- _Assignment_
Take from the data every line in which the word "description" is found.

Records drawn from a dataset
-------

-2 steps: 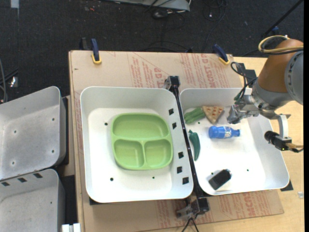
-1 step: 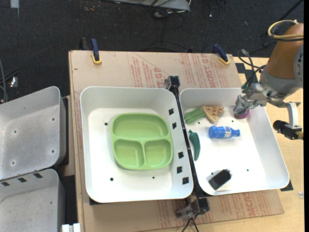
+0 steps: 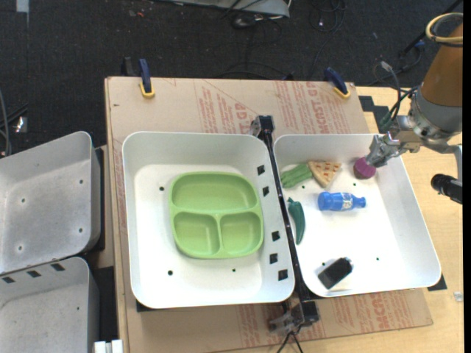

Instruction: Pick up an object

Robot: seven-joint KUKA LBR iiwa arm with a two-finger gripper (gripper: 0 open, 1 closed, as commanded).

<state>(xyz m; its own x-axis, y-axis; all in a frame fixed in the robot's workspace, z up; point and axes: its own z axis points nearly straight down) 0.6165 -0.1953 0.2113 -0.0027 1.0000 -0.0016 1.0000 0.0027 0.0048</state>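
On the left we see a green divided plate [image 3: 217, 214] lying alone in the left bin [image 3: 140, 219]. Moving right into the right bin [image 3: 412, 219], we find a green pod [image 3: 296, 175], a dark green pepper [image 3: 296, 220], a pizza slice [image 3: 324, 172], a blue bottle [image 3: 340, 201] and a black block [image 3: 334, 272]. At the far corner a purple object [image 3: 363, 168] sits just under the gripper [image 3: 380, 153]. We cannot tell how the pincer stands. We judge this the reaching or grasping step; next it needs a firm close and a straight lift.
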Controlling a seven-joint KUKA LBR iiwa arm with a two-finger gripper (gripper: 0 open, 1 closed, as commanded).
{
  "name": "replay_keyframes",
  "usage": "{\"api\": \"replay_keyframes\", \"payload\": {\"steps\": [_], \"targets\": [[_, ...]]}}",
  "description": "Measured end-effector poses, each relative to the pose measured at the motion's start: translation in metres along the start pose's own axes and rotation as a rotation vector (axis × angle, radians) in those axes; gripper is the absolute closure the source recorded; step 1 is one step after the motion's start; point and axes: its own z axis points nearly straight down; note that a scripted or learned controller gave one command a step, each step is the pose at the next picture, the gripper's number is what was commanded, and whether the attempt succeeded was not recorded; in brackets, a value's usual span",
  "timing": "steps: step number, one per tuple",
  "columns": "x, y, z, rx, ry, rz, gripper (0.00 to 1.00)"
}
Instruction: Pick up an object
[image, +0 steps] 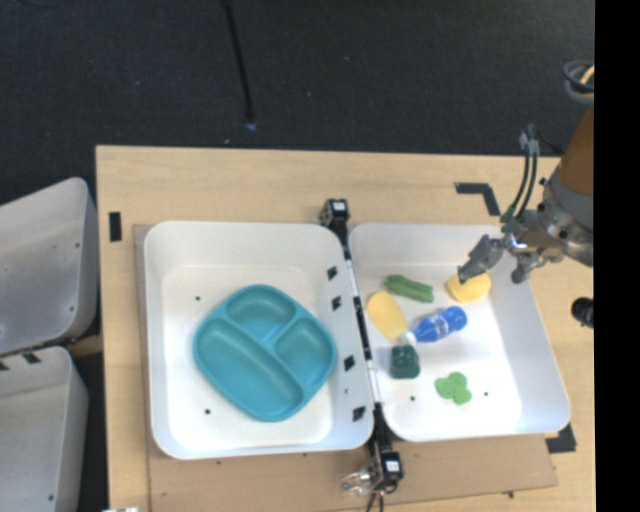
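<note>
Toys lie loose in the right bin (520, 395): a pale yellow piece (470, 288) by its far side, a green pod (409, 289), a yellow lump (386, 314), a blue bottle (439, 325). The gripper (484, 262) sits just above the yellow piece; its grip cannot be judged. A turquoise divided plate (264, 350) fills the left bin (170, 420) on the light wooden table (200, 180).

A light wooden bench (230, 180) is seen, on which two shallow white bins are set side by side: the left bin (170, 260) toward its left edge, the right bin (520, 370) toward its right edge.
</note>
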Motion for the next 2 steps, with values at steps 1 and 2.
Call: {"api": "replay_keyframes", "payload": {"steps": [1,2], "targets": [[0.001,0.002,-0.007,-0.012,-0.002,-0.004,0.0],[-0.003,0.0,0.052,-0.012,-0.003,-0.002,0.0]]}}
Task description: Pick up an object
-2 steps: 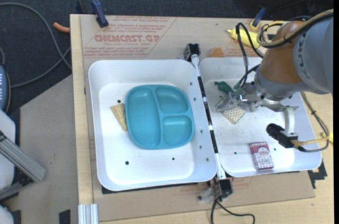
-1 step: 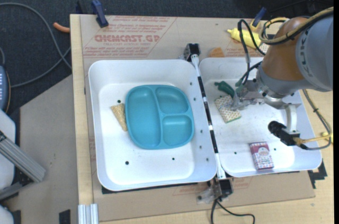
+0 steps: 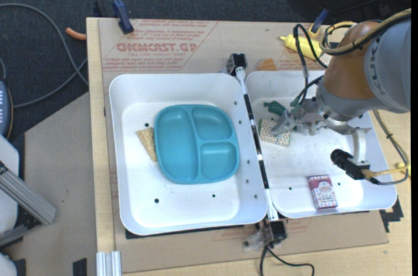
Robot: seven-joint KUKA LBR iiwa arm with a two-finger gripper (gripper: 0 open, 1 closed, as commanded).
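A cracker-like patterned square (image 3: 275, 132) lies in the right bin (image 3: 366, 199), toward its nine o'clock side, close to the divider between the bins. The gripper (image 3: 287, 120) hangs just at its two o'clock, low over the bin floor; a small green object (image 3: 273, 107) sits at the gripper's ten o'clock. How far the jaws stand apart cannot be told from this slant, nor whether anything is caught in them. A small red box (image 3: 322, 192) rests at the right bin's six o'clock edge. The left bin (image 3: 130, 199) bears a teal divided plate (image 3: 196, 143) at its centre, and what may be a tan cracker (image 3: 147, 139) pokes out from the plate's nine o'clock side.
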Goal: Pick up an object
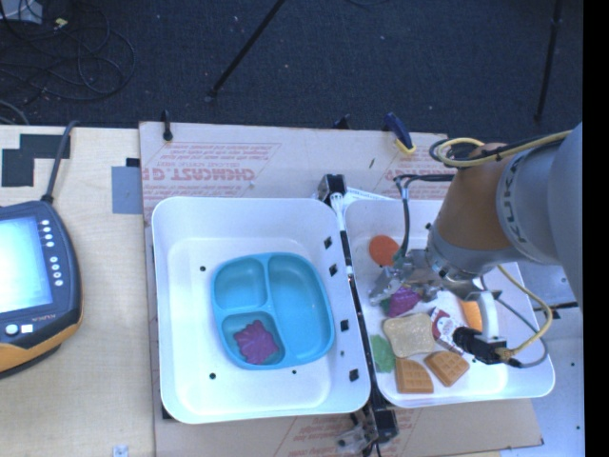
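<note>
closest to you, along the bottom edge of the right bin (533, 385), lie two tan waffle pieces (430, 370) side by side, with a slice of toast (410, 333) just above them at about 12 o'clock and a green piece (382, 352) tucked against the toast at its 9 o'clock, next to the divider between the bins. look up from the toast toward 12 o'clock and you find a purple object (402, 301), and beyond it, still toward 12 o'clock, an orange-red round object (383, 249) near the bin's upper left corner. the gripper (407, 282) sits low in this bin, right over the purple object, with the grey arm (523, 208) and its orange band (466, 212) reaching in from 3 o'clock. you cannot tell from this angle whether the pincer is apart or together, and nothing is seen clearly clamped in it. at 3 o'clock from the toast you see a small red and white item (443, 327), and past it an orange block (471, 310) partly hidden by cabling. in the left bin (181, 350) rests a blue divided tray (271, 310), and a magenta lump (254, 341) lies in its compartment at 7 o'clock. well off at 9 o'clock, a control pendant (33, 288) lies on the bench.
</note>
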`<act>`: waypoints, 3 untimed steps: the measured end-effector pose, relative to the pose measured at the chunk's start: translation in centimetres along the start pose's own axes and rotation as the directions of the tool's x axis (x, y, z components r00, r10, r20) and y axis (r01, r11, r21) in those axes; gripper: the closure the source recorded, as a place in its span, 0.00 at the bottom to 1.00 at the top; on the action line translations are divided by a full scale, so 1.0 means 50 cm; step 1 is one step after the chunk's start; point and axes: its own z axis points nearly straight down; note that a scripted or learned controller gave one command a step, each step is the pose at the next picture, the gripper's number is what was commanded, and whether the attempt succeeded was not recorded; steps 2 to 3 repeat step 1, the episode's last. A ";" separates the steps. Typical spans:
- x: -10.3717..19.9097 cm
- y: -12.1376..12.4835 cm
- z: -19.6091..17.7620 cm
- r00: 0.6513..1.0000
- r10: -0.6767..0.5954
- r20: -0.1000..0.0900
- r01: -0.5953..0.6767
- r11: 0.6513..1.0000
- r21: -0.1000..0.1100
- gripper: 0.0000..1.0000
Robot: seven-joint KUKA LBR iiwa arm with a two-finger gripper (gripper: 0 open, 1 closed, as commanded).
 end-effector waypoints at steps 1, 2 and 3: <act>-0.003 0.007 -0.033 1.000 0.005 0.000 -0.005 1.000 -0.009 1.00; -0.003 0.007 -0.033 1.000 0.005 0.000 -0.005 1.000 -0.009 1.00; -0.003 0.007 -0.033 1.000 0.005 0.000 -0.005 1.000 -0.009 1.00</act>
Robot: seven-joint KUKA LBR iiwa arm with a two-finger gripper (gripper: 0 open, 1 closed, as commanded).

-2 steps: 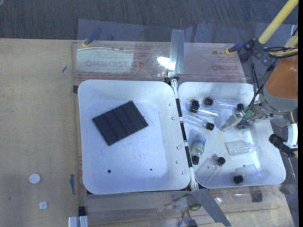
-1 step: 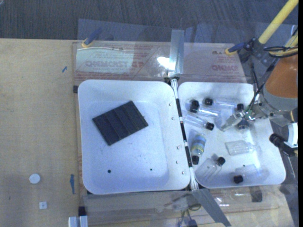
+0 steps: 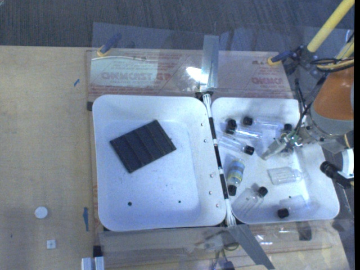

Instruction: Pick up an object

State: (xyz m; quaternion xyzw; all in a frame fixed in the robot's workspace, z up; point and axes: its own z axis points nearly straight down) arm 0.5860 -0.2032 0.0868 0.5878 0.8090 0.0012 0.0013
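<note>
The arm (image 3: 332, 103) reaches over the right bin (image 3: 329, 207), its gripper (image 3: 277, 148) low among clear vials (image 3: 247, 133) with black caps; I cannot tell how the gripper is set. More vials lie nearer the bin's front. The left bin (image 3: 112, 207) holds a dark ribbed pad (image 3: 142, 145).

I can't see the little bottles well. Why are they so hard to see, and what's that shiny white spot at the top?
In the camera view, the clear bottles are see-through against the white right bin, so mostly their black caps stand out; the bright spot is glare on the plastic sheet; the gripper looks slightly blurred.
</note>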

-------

- _Solution to the exercise_
  "description": "Measured end-effector poses, each relative to the pose measured at the motion's start: translation in metres along the start pose's own axes and rotation as a rotation vector (axis × angle, radians) in those axes; gripper is the absolute closure the source recorded; step 1 is one step after the motion's start; point and axes: its own z axis points nearly straight down; note that a scripted or learned controller gave one command a step, each step is the pose at the next picture, the gripper's number is what was commanded, and whether the attempt succeeded was not recorded; in brackets, a value's usual span",
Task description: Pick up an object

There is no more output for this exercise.